Und die Antwort lautete: »Im Gegenteil. Nur erwünscht.«

Da schalt er sich, daß er, lieblos genug, hieran nicht schon früher gedacht hatte, und begann sofort die nötigen Vorbereitungen ins Werk zu setzen.

Die Backfische loszuwerden, fiel nicht leicht. Denn sie und die Eltern hatten auf eine Weide von vielen Wochen gerechnet. Briefe gingen hin und her. Schließlich – nach Abschiedskuchen und Abschiedsküssen ohne Zahl – waren sie glücklich verstaut und dampften anderen Paradiesen entgegen.

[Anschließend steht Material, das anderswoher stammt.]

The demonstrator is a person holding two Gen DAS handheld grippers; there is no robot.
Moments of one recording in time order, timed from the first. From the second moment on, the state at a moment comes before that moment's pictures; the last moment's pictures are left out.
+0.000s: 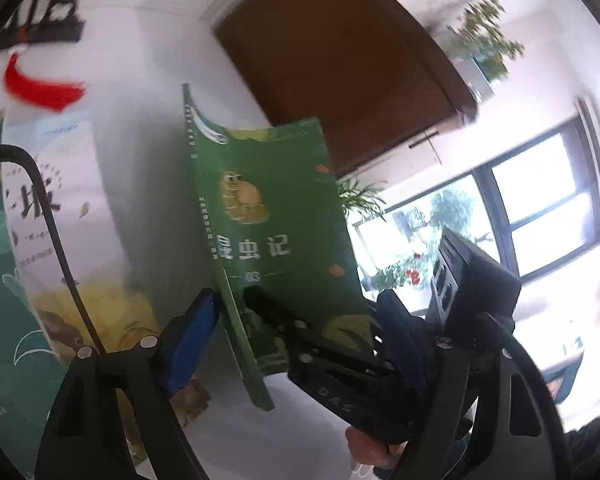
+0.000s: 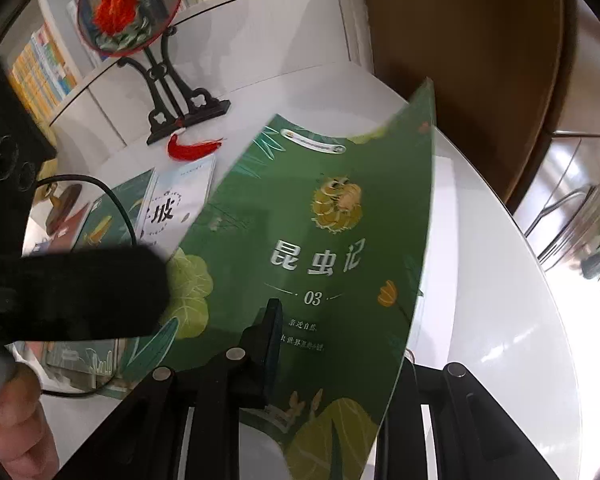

Atta schämte sich dauernd ob ihrer Seligkeit. Wo jemand ihr in die Nähe kam, hing sie ihm schon am Halse, um die immer bereiten Tränen daselbst zu bergen, und Susi ging schweigend, mit starren, grellglänzenden Augen umher, als ob sie Visionen sähe.

Überrascht durfte Brigitte nicht werden. Das hätte ihr neue Gefahr gebracht.

In der Heilanstalt war sie nicht mehr. Damit deren allzu geschützte Luft sie nicht verweichlichte, hatte man sie, wie die Ärzte vorausbedacht, auf Reisen geschickt, mit der Order, sofort wieder umzukehren, wenn sie einsah, daß das Alleinsein ihr schadete.

Im Augenblick saß sie in Glarus, und in ihren Briefen spiegelten sich die Eishöhen des Glärnisch.

Dort mußte sie aufgesucht werden, und dorthin flog die Depesche, die von der Station her die Abreise meldete.

Die beiden Schwestern saßen eng umschlungen in den Polstern des Abteils und lächelten einander an.

Steffen schielte in stummer Frage nach Susi hinüber: ›Bist du wirklich so harmlos? Drang bis zu dir kein Widerschein von der Lohe, die du entzündet hast?‹

Und zugleich bäumte in ihm die Begier nach Erlöstsein sich auf und schrie und schrie nach Brigitte.